WORK TO BE COMPLETED: Transcribe the listing underneath, keeping each word exact and omitting the images.
COLLECTED DATA: Begin
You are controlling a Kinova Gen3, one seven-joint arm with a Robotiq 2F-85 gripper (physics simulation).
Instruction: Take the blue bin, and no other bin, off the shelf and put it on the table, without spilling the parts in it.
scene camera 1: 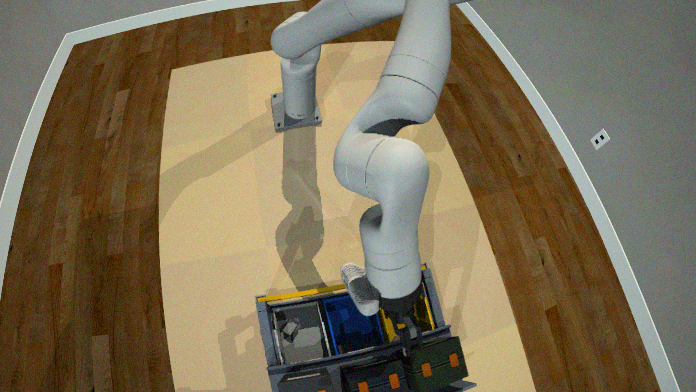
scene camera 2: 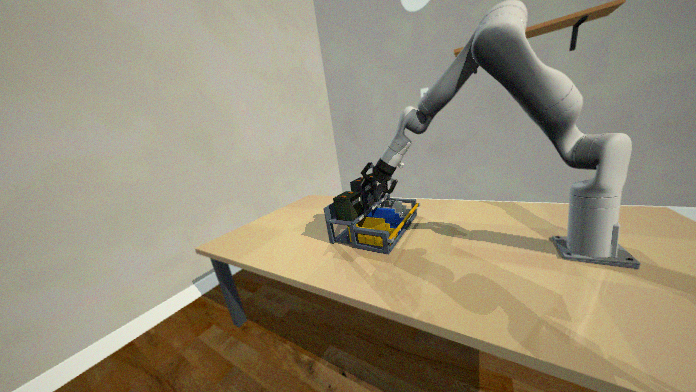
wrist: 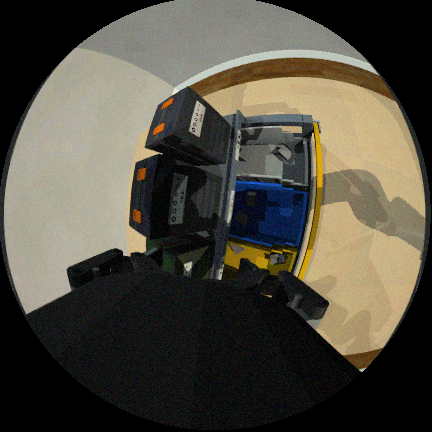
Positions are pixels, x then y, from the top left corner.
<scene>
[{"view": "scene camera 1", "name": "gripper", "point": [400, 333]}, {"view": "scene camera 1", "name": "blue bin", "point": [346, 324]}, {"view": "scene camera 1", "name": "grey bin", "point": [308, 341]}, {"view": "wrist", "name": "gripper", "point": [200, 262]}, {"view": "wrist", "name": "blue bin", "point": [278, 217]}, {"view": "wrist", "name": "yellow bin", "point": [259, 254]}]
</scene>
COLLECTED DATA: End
OUTPUT FOR THIS EXERCISE:
You are controlling a Kinova Gen3, one seven-joint arm with a Robotiq 2F-85 gripper (physics simulation).
Instruction: Take the blue bin, and no other bin, off the shelf and put it on the table, without spilling the parts in it.
scene camera 1: 
scene camera 2: 
wrist: 
Positions are pixels, x then y, from the top left corner.
<scene>
[{"view": "scene camera 1", "name": "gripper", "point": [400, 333]}, {"view": "scene camera 1", "name": "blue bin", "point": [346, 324]}, {"view": "scene camera 1", "name": "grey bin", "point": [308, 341]}, {"view": "wrist", "name": "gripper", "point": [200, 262]}, {"view": "wrist", "name": "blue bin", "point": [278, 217]}, {"view": "wrist", "name": "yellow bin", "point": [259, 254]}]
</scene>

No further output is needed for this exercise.